- **Information shown**:

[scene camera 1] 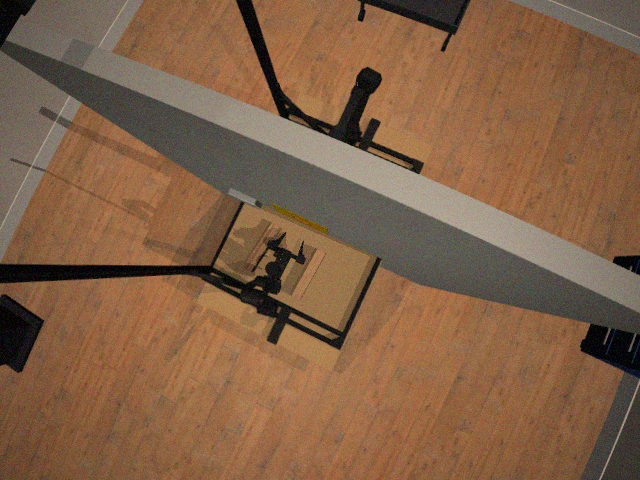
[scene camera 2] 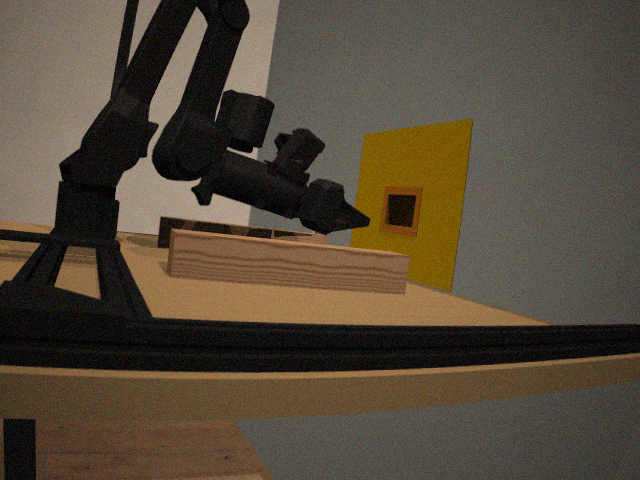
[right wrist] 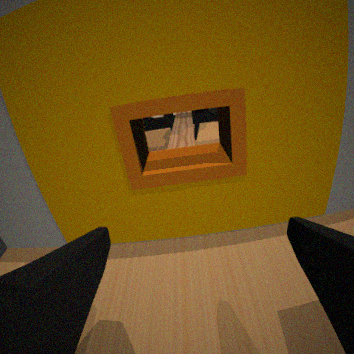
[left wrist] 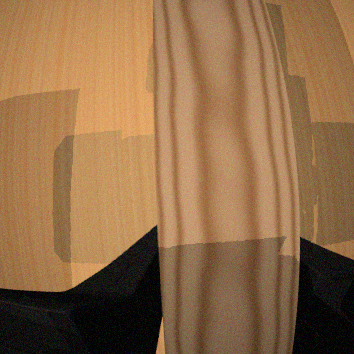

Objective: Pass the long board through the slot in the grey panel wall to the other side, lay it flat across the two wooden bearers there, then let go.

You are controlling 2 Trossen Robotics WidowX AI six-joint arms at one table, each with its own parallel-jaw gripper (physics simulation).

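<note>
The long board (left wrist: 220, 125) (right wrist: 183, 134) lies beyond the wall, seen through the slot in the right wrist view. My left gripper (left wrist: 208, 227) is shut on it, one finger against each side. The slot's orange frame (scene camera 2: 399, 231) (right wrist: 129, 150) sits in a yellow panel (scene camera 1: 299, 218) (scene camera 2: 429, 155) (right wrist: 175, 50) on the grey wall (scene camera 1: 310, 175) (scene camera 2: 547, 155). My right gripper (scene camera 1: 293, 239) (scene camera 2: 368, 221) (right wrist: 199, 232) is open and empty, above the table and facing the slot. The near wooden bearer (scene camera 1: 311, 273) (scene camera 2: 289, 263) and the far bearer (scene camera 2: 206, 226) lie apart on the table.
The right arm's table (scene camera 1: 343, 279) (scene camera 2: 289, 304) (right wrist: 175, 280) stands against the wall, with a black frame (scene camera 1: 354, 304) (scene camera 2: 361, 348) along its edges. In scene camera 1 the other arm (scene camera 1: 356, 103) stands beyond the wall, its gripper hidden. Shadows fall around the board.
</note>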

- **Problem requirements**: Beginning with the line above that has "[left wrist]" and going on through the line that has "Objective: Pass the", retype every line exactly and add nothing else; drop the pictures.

- **Finished task**:
[left wrist] 

Objective: Pass the long board through the slot in the grey panel wall to the other side, lay it flat across the two wooden bearers there, then let go.

There is nothing more to this exercise.